According to a recent study by Transparency International (TI), only four of the 41 Parties of the OECD (Organisation for Economic Co-operation and Development) Anti-Bribery Convention (the “Convention”) are “active” enforcers of the Convention. These results also provide an indication of the vigor of global anti-bribery enforcement efforts, because the 41 Parties of the Convention represent approximately two-thirds of the world’s exports and nearly 90 percent of all foreign direct-investment expenditures.

TI’s study reviewed 40 of the 41 Parties’ enforcement actions between 2010 and 2013 and categorized the Parties’ enforcement efforts as “active,” “moderate,” “limited” and “little or no enforcement.” The study found that the United States, Germany, United Kingdom and Switzerland are “active” enforcers. The United States topped the list, with the most investigations and prosecutions. In the second highest category, five countries ranked as “moderate” enforcers: Italy, Canada, Australia, Austria and Finland. The remaining countries all ranked at the bottom of TI’s enforcement scale, with “limited” or “little or no enforcement.”

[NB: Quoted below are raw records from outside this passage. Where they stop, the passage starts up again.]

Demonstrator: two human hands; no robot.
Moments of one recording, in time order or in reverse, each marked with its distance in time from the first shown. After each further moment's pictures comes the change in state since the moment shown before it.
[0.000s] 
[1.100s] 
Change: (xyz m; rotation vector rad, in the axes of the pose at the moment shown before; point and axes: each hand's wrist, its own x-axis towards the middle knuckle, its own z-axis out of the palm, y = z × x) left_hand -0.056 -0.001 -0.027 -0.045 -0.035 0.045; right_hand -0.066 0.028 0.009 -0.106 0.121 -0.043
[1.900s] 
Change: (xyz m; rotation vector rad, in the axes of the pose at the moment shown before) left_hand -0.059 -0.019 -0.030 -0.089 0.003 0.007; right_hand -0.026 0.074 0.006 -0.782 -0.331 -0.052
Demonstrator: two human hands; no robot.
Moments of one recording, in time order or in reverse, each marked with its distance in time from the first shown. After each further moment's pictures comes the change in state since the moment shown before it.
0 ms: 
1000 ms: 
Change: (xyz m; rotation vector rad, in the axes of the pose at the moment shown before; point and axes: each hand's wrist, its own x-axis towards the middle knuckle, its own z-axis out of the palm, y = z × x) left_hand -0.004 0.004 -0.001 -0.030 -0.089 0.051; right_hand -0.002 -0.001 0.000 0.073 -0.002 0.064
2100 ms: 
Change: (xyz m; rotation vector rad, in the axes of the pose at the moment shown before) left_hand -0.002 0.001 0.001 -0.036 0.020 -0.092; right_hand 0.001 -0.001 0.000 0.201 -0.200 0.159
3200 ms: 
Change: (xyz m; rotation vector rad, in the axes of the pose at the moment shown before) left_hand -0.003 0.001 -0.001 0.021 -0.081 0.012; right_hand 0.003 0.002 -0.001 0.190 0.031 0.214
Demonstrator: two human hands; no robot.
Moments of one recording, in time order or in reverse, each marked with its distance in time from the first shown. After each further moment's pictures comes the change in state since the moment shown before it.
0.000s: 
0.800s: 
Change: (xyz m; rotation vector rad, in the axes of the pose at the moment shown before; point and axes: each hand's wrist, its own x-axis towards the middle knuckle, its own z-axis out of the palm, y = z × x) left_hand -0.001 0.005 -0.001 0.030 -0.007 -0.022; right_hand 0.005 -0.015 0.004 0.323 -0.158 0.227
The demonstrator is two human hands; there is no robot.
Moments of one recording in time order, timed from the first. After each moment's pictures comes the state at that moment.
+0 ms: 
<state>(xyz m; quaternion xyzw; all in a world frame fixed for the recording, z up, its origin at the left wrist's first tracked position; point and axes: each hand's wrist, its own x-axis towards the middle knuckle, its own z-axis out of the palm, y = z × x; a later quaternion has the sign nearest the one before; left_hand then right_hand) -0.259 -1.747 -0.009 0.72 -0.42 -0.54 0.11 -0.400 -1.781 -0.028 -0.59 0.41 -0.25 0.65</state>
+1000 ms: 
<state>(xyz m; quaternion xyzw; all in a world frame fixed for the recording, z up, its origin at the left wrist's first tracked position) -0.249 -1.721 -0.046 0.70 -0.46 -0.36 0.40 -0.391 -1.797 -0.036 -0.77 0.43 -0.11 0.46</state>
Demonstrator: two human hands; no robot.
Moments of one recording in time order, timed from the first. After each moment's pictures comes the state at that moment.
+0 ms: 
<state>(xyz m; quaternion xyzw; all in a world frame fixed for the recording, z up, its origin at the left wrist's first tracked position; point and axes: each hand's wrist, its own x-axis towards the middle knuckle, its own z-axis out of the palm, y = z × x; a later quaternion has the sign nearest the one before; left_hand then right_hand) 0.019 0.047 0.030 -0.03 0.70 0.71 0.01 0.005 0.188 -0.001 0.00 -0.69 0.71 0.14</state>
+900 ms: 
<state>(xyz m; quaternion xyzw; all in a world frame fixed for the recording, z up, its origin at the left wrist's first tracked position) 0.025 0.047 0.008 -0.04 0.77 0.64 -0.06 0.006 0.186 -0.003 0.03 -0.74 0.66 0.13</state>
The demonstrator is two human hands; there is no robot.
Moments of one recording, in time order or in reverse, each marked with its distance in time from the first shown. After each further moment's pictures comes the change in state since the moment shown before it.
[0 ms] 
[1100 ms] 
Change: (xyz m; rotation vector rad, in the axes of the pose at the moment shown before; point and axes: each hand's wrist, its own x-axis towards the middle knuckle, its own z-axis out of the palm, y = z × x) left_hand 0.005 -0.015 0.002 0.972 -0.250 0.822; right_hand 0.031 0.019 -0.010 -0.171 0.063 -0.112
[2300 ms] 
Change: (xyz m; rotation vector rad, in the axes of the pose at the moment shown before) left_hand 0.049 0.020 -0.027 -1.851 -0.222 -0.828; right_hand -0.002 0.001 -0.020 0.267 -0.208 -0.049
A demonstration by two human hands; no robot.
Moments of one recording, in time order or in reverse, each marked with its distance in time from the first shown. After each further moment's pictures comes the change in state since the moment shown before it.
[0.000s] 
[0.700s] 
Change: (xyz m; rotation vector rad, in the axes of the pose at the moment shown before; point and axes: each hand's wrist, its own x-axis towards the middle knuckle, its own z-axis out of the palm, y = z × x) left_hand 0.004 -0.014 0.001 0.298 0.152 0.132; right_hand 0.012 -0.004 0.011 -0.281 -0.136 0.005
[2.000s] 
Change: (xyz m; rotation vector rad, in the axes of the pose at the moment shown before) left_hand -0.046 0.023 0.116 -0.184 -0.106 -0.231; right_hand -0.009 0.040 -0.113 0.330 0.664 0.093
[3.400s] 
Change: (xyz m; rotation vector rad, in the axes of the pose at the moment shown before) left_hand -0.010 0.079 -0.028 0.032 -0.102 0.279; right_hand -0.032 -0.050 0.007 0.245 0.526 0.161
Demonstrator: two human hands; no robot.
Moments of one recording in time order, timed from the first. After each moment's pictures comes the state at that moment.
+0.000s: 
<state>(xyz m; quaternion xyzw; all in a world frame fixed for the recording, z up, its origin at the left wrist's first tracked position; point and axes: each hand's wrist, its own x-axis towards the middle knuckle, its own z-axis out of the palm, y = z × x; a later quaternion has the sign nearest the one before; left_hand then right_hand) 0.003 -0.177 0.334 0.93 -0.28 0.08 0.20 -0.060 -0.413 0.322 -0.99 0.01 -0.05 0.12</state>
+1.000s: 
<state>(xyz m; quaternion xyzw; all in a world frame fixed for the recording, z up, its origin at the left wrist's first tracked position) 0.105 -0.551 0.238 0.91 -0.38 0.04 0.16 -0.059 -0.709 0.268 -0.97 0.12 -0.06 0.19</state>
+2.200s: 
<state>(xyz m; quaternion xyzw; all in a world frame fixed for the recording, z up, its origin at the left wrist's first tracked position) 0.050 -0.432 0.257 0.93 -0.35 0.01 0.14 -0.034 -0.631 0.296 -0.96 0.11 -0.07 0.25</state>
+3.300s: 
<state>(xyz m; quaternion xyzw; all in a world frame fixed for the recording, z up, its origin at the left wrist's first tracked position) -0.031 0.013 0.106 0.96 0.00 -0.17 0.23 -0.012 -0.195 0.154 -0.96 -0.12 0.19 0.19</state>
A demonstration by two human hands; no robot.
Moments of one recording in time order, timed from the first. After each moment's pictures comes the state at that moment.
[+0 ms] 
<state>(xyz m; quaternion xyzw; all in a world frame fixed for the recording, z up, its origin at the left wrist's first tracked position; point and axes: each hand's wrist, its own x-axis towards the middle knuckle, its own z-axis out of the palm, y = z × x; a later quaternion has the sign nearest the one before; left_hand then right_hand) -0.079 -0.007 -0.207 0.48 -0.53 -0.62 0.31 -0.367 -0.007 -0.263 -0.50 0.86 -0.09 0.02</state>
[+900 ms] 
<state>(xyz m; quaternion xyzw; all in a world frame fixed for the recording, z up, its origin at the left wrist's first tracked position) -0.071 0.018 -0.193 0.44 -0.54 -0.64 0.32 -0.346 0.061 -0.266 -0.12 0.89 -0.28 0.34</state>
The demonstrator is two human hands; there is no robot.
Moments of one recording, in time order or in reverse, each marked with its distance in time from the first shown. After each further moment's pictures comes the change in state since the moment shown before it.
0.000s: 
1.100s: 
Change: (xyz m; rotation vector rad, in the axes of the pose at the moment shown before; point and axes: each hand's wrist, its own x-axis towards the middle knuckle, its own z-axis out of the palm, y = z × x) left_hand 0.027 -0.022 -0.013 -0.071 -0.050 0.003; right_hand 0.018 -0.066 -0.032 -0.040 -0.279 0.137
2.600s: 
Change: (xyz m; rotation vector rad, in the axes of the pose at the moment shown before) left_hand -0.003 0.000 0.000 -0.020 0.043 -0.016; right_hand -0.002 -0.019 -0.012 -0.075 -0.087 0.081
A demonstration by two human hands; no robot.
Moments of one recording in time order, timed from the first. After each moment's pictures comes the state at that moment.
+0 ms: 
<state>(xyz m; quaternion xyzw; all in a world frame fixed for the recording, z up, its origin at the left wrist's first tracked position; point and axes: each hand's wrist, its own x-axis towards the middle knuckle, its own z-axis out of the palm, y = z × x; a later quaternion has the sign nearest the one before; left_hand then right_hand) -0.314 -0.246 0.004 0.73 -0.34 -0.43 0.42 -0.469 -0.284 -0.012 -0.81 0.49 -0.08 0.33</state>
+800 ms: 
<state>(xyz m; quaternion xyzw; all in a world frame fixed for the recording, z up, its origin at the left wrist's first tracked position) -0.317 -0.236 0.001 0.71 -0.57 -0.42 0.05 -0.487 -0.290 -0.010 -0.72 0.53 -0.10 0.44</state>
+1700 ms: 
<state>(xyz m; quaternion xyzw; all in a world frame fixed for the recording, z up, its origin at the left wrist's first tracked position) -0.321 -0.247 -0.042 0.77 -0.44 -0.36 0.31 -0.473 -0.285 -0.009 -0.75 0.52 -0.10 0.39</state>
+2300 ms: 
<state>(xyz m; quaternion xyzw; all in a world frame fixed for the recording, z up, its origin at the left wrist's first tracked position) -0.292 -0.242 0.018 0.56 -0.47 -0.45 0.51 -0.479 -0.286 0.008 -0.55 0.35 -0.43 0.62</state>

Only two Parties, Canada and New Zealand, improved their rankings from TI’s 2013 study.  Canada’s improved ranking is attributed largely to amendments to the country’s Corruption of Foreign Public Officials Act (CFPOA), including the addition of a “books and records” offense for efforts to conceal bribe payments in corporate financial accounting records, and an increase in the maximum period of incarceration for bribery offenses from five to 14 years. Notably, however, Canada still lacks a civil enforcement option under the CFPOA.

Several of the world’s largest economies, including China, Brazil, Mexico and Russia, were ranked as having “little or no enforcement.” In total, the 30 countries categorized as having “limited” or “little to no enforcement” represent approximately one-third of the world’s exports.